On a more positive note, the Clinton administration is about to leave us several new national monuments -- meaning protected public lands. Clinton has once again outplayed Congress on the budget and is now free to fade as much heat as he wants for whatever he can do between now and Jan. 20. Say what you will about the man, he is a master politician.

He is also leaving us a spiffy new set of rules to protect our medical privacy. Naturally, the insurance companies and the HMOs are opposed to the new rules, but since it has taken five years to get this far, we can only hope the president-elect has enough sense to leave the rules in place. George W. Bush can come in with clean hands and blame it all on Clinton, saying, "Sorry, it was a done deal before I got here."

This is an interesting issue for students of democracy in that it boiled up from the grass roots. Politicians were slow to catch on that people are just steamed about having information about their private lives not just bandied about but sold for assorted commercial purposes. All the better to market more stuff to you, my dear. The wave of I-want-my-privacy anger caught the Establishment off guard and it has scrambled to catch up, even as the health-care industry set up an organized whine about how much it would all cost.
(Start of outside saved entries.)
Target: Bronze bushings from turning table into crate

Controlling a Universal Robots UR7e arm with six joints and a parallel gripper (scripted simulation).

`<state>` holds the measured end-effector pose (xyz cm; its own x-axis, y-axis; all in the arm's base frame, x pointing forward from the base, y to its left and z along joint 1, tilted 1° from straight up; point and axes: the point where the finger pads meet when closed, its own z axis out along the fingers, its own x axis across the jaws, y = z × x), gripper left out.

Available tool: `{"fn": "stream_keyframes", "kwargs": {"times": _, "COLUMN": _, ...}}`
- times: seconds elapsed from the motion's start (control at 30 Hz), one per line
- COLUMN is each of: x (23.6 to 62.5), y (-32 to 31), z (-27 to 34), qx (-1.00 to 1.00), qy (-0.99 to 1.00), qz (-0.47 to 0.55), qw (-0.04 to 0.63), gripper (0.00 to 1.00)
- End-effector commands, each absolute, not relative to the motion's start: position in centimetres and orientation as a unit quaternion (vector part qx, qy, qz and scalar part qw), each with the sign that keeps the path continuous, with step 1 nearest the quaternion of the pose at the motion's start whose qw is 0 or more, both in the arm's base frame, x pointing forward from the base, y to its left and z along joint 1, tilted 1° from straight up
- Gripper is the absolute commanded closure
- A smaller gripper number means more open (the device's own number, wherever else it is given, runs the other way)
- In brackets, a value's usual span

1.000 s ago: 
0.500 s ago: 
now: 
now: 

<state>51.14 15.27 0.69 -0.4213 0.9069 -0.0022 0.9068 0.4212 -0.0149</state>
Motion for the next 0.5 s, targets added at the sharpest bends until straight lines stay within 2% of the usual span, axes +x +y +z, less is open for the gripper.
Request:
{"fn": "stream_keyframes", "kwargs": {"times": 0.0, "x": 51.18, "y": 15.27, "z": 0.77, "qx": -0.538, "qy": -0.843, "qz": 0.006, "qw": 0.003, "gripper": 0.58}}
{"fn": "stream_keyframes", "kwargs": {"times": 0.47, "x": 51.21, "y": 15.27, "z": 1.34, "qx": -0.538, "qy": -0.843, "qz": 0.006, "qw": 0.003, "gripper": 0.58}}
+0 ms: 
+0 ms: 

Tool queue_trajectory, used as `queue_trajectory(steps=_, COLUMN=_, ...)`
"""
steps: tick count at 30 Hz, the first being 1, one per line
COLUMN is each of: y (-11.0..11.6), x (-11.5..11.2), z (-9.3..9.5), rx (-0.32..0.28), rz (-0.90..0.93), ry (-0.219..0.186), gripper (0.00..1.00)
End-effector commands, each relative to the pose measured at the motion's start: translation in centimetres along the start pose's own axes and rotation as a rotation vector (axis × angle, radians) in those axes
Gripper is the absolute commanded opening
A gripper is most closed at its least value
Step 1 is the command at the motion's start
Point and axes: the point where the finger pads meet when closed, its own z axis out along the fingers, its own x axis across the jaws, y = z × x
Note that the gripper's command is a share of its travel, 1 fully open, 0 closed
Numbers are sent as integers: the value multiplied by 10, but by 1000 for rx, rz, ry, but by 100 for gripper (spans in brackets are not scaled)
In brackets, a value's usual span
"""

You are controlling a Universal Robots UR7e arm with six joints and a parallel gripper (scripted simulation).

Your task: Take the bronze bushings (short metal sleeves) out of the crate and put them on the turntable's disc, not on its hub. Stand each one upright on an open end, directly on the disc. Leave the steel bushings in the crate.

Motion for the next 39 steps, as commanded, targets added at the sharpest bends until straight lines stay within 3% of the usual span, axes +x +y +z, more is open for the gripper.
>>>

Essentially, the new rules require written consent from patients before disclosure of their medical records, even for routine purposes like the payment of claims. And yes, there is some cost attached, though not as much as the health-care industry is claiming.

And in the meantime, I wish each and every one of you (even the Republicans) a very merry Christmas, happy Hanukkah, joyous Kwanzaa, feliz Navidad, reflective Ramadan and whatever it is that you pagans do at this time of year. May we all have a lovely time and treat one another with special kindness.